*Prompt*.
Print out the entries that follow exactly, missing none.
[Opening Extracted records section]
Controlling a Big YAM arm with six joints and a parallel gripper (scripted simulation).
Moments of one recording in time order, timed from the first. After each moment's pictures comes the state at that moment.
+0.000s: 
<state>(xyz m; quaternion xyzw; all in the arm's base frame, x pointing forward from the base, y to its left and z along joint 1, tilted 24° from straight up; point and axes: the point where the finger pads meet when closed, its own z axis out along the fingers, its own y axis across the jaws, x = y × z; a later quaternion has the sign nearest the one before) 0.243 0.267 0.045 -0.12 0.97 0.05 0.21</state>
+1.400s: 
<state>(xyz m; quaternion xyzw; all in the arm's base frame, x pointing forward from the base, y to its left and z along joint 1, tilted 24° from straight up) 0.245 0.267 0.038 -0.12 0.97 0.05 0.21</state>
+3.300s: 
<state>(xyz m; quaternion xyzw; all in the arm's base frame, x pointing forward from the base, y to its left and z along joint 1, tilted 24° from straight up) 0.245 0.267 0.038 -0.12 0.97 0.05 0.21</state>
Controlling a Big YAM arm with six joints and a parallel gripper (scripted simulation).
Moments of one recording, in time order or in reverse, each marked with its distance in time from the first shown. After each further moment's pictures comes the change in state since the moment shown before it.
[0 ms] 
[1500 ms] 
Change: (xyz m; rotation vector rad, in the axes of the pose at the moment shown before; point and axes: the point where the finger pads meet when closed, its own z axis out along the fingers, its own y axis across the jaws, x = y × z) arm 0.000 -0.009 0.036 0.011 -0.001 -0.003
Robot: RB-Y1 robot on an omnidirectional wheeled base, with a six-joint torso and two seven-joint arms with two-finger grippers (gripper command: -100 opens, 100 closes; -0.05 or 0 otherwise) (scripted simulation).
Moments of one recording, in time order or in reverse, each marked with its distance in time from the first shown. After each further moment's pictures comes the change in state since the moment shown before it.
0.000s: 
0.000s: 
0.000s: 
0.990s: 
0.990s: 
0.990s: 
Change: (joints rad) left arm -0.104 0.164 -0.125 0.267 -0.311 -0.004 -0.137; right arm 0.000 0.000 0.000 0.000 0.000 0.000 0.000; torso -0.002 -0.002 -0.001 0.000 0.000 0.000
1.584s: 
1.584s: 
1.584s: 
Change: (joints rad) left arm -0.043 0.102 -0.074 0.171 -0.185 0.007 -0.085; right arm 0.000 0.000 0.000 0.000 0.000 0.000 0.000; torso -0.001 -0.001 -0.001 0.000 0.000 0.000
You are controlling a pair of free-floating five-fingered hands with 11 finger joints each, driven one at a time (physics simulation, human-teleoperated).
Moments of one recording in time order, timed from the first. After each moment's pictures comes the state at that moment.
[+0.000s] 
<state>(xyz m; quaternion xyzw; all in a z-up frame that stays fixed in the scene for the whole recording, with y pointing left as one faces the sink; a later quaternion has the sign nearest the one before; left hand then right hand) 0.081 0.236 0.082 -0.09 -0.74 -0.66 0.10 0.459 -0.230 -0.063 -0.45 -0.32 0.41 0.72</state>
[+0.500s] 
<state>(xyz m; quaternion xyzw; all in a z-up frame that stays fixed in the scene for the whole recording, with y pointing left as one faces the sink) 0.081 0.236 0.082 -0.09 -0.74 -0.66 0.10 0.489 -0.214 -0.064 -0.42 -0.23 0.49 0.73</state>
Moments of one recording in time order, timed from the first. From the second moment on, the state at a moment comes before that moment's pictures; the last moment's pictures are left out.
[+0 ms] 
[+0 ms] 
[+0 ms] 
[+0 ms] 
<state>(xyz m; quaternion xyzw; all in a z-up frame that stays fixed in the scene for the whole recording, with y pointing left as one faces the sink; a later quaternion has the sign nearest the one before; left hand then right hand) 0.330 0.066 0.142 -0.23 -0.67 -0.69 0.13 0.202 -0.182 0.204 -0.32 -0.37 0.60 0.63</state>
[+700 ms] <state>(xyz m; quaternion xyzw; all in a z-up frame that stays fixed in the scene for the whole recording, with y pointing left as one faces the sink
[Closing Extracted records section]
*Task result*.
Controlling a Big YAM arm with six joints and a parallel gripper (scripted simulation).
Moments of one recording in time order, timed from the first. After each moment's pictures comes the state at that moment.
+0.000s: 
<state>(xyz m; quaternion xyzw; all in the arm's base frame, x pointing forward from the base, y to its left and z along joint 1, tilted 24° from straight up; point and axes: the point where the finger pads meet when closed, its own z axis out along the fingers, its own y axis across the jaws, x = y × z; a later quaternion has the sign nearest the one before) 0.243 0.267 0.045 -0.12 0.97 0.05 0.21</state>
+1.400s: 
<state>(xyz m; quaternion xyzw; all in the arm's base frame, x pointing forward from the base, y to its left and z along joint 1, tilted 24° from straight up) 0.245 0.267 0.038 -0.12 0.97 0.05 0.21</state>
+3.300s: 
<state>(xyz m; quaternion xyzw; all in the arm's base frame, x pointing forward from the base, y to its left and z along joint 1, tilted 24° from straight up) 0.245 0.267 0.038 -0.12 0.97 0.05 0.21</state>
Controlling a Big YAM arm with six joints and a parallel gripper (scripted simulation).
Moments of one recording, in time order or in reverse, each marked with its distance in time from the first shown. After each further moment's pictures comes the change in state since the moment shown before it.
[0 ms] 
[1500 ms] 
Change: (xyz m; rotation vector rad, in the axes of the pose at the moment shown before; point and axes: the point where the finger pads meet when closed, its own z axis out along the fingers, its own y axis across the jaws, x = y × z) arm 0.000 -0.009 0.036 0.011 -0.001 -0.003
Robot: RB-Y1 robot on an omnidirectional wheeled base, with a six-joint torso and two seven-joint arms with two-finger grippers (gripper command: -100 opens, 100 closes; -0.05 or 0 otherwise) (scripted simulation).
Moments of one recording, in time order or in reverse, each marked with its distance in time from the first shown. After each further moment's pictures comes the change in state since the moment shown before it.
0.000s: 
0.000s: 
0.000s: 
0.990s: 
0.990s: 
0.990s: 
Change: (joints rad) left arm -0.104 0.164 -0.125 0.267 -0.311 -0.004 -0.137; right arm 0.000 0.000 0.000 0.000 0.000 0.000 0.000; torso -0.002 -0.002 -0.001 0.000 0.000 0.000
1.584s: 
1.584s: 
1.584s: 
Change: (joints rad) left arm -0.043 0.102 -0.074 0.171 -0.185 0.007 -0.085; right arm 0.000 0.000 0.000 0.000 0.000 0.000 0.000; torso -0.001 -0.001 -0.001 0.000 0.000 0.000
You are controlling a pair of free-floating five-fingered hands with 11 finger joints each, driven one at a time (physics simulation, human-teleoperated).
Moments of one recording in time order, timed from the first. After each moment's pictures comes the state at that moment.
[+0.000s] 
<state>(xyz m; quaternion xyzw; all in a z-up frame that stays fixed in the scene for the whole recording, with y pointing left as one faces the sink; a later quaternion has the sign nearest the one before; left hand then right hand) 0.081 0.236 0.082 -0.09 -0.74 -0.66 0.10 0.459 -0.230 -0.063 -0.45 -0.32 0.41 0.72</state>
[+0.500s] 
<state>(xyz m; quaternion xyzw; all in a z-up frame that stays fixed in the scene for the whole recording, with y pointing left as one faces the sink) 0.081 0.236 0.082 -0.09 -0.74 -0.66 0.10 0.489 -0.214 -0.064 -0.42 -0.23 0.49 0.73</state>
Moments of one recording in time order, timed from the first. From the second moment on, the state at a moment comes before that moment's pictures; the last moment's pictures are left out.
[+0 ms] 
[+0 ms] 
[+0 ms] 
[+0 ms] 
<state>(xyz m; quaternion xyzw; all in a z-up frame that stays fixed in the scene for the whole recording, with y pointing left as one faces the sink; a later quaternion has the sign nearest the one before; left hand then right hand) 0.330 0.066 0.142 -0.23 -0.67 -0.69 0.13 0.202 -0.182 0.204 -0.32 -0.37 0.60 0.63</state>
[+700 ms] <state>(xyz m; quaternion xyzw; all in a z-up frame that stays fixed in the scene for the whole recording, with y pointing left as one faces the sink

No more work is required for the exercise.